The Rembrandt Association (Vereniging Rembrandt)

The Rembrandt Association (Vereniging Rembrandt) is the largest group of art patrons focusing on art and art acquisitions in the Netherlands.

The Rembrandt Association (Vereniging Rembrandt) aims to enable everyone to enjoy art, now and in the future. For over 130 years this has been the association’s main objective and their plans for the future include:

  • assisting museums with art purchases, thus expanding the public art collection in a deliberate and professional manner with new masterpieces again and again;
  • contributing to making and keeping important art treasures available for everyone;
  • telling the stories behind extraordinary pieces of art.

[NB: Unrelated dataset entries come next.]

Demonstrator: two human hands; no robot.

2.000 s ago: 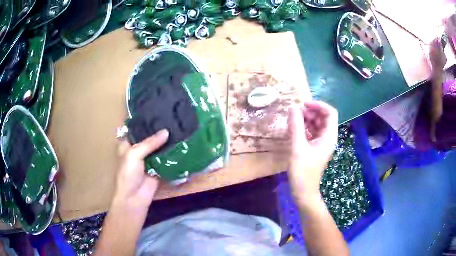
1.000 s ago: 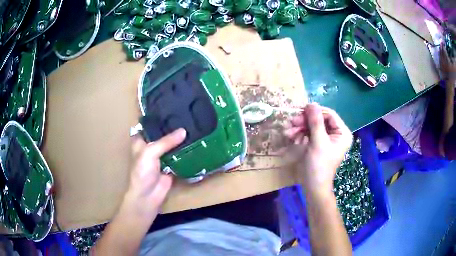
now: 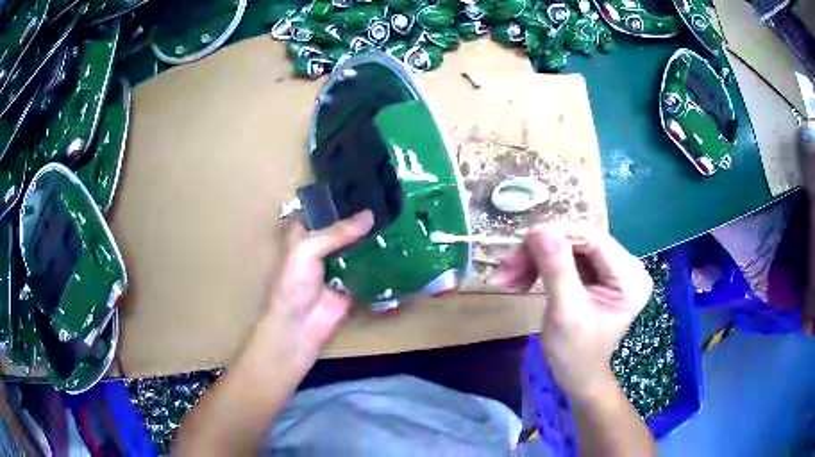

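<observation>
My left hand [image 3: 313, 272] grips the lower left edge of a glossy green oval body [image 3: 420, 205], with the thumb over its dark recessed panel. The body is held tilted above the tan cardboard mat. My right hand [image 3: 585, 290] holds a thin pale applicator stick [image 3: 487, 238] between its fingertips. The stick's white tip is at the green surface on the body's right side; whether it touches cannot be told. A small whitish oval dish [image 3: 520, 194] sits on the stained board [image 3: 572, 170], right of the body.
A heap of small green-and-silver pieces [image 3: 384, 31] lies beyond the mat [image 3: 205, 196]. Overlapping green bodies [image 3: 76, 268] lie at the left. Another body [image 3: 699, 112] lies at the right on the green tabletop. A blue crate [image 3: 686, 357] of small pieces stands below the table edge.
The stick's tip has gone from the dish to the green body. The body has turned and tilted in my left hand. The whole view has shifted, with things now further right.
</observation>
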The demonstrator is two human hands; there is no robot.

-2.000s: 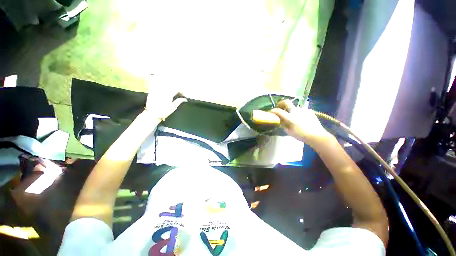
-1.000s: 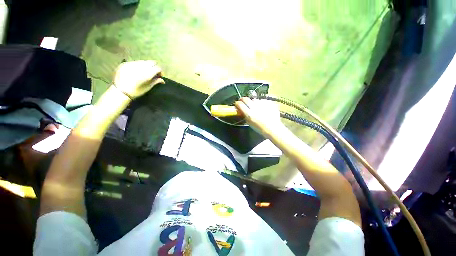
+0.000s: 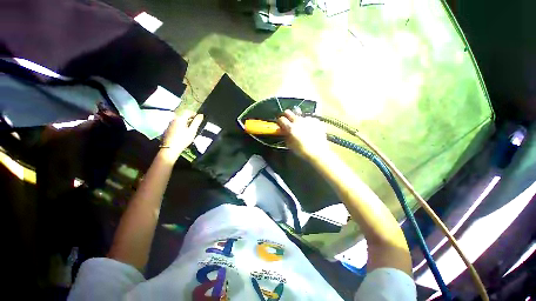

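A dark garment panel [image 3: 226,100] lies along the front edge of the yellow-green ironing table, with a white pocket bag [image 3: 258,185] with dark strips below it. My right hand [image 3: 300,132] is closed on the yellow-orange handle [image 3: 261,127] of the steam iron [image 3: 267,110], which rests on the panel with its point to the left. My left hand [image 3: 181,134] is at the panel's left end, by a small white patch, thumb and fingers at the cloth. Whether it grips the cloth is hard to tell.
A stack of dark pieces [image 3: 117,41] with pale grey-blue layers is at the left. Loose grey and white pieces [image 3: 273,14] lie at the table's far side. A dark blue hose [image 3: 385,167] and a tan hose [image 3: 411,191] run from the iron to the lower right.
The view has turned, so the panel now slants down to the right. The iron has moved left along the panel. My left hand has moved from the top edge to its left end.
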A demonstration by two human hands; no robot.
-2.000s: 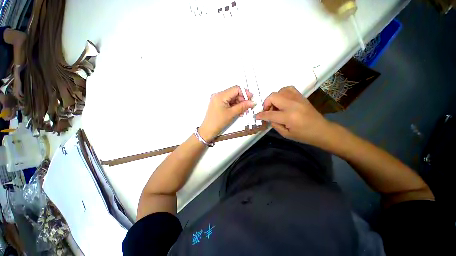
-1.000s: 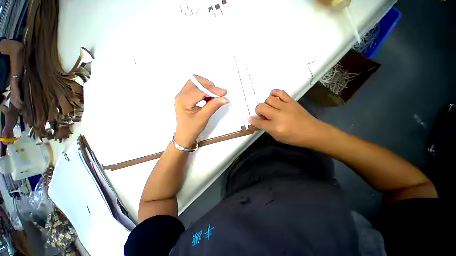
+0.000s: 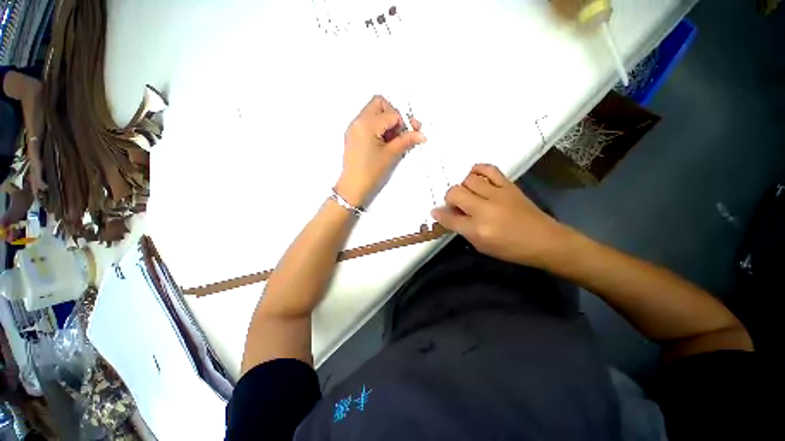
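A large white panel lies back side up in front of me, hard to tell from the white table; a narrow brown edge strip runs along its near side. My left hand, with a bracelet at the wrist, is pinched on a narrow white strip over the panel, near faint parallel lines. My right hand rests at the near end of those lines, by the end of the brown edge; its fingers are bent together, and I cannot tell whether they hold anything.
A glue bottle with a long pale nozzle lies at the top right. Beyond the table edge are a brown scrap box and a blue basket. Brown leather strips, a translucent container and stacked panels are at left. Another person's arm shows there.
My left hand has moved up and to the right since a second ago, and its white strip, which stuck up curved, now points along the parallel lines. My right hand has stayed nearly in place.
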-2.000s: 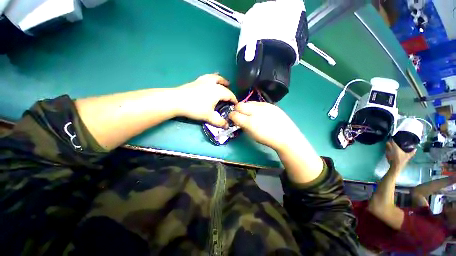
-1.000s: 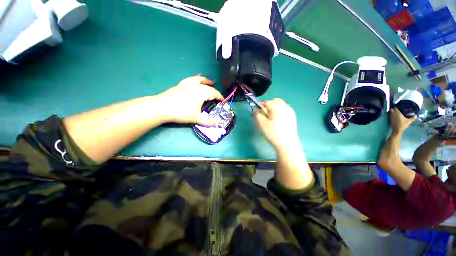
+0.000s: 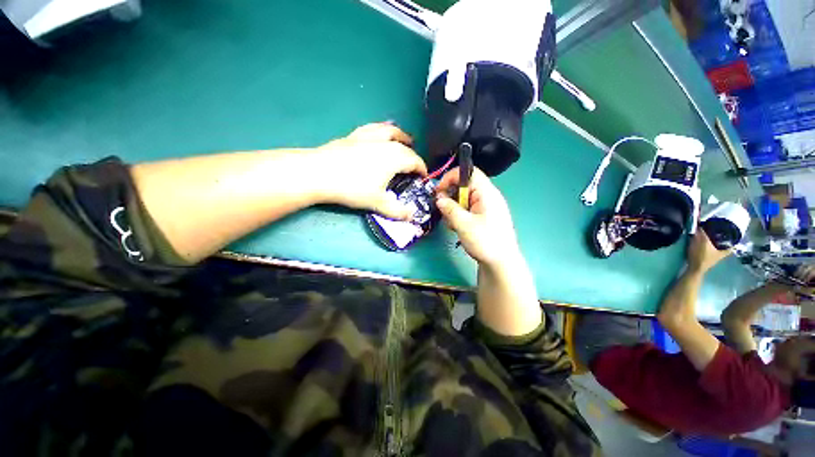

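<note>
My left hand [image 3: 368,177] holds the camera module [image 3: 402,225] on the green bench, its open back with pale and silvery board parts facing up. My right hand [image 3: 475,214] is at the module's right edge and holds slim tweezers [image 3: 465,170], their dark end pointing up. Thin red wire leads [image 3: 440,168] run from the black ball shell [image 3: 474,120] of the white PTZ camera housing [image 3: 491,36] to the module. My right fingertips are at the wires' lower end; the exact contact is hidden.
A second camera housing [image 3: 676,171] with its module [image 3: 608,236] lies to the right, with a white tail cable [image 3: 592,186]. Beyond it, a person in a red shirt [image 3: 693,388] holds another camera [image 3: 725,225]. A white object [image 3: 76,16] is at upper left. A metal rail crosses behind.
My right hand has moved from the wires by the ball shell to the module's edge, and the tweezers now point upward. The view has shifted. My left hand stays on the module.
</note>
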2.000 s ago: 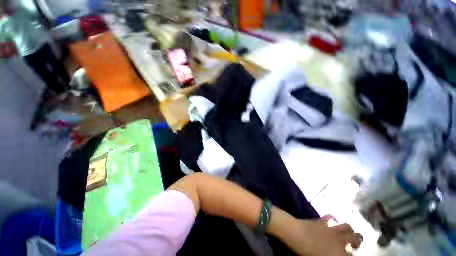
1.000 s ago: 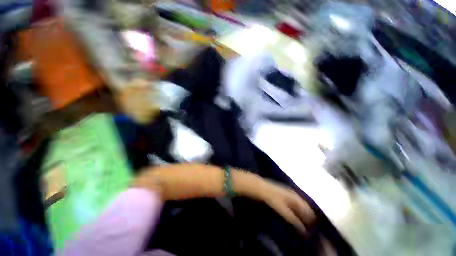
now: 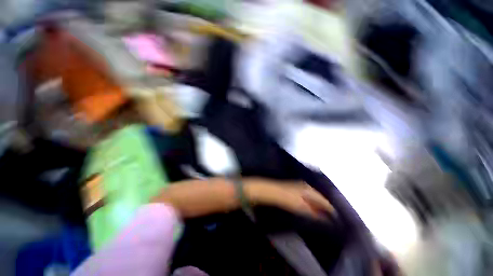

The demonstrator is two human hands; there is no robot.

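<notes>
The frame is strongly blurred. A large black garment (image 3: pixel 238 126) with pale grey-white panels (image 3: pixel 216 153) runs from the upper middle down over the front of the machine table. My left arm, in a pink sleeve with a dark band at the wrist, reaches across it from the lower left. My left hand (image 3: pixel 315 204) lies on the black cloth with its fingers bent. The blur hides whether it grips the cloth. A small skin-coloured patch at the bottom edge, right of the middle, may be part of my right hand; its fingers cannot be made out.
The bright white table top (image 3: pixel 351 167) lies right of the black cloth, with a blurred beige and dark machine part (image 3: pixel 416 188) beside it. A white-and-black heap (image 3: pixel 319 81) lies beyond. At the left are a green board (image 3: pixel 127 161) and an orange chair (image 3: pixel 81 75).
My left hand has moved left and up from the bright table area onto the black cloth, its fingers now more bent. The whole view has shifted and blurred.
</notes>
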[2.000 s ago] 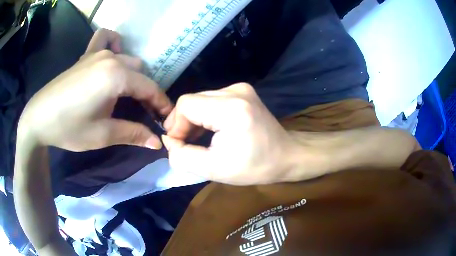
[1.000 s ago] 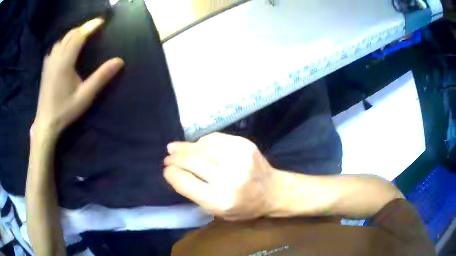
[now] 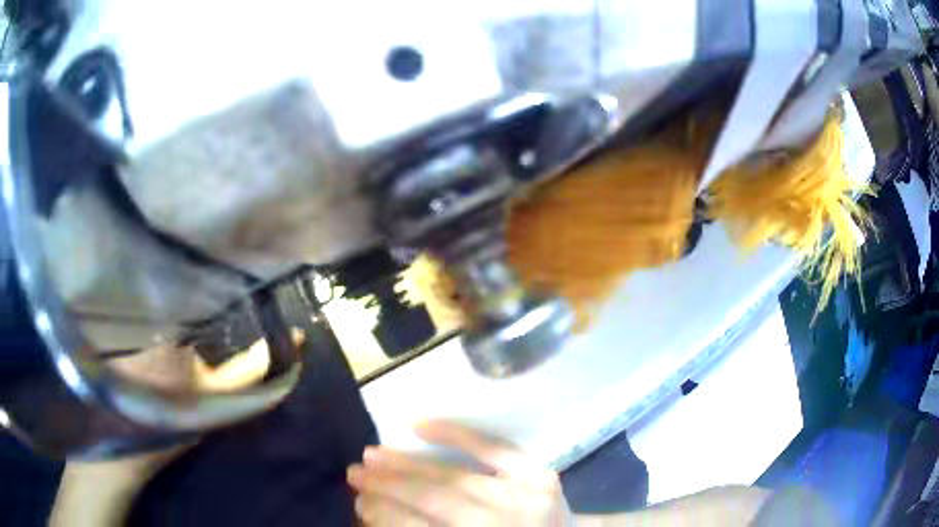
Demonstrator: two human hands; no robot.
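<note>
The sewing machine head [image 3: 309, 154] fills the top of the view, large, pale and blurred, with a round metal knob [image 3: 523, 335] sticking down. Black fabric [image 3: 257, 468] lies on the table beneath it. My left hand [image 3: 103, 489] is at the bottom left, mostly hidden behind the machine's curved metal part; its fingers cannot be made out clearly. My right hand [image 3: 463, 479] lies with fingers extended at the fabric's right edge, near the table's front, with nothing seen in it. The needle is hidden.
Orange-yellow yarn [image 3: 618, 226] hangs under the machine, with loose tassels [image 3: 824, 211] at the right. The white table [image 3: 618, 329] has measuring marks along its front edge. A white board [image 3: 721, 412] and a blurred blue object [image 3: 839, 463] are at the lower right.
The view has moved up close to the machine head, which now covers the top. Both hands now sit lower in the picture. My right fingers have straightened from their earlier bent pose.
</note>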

The Rembrandt Association (Vereniging Rembrandt) and the Rijksmuseum

In 1883 the auction of collector Jacob de Vos’s drawings led to the foundation of the Rembrandt Association (Vereniging Rembrandt). A group of private collectors based in Amsterdam wanted to ensure that these drawings, which were so important to Dutch culture and society, would continue to be available for public viewing in the Netherlands. They purchased these drawings from the De Vos collection and handed them over to the Rijksmuseum. These drawings have therefore continued to be accessible to everyone, to this very day. Thus the Rembrandt Association (Vereniging Rembrandt) was born. For the Rijksmuseum alone, the Rembrandt Association (Vereniging Rembrandt) contributed to the acquisition of hundreds of artefacts: ranging from paintings, sketches and silverwork to Asian art and sculpture.

SK-A-5039 Hollands meisje aan het ontbijt Jean-Etienne Liotard, ca. 1756Supported by the Rembrandt Association for the following reasons: With his choice of topic, technique and his clear focus on the use of texture in the Dutch Girl at Breakfast, Swiss artist Jean-Etienne Liotard (1702-1789) continued the tradition of painters such as Johannes Vermeer, Gerard ter Borch and Gabriel Metsu. The eye-catching image of the interior of a church on the wall is also a reference to Dutch painting in the Golden Age. This work of art is a bridge between seventeenth-century Dutch art and eighteenth-century European art, with which Rijksmuseum can vividly show how artists from different countries continued to influence each other’s work. With this purchase, another very special international masterpiece has been added to our collective art collection and it is destined to become firmly entrenched in our collective psyche.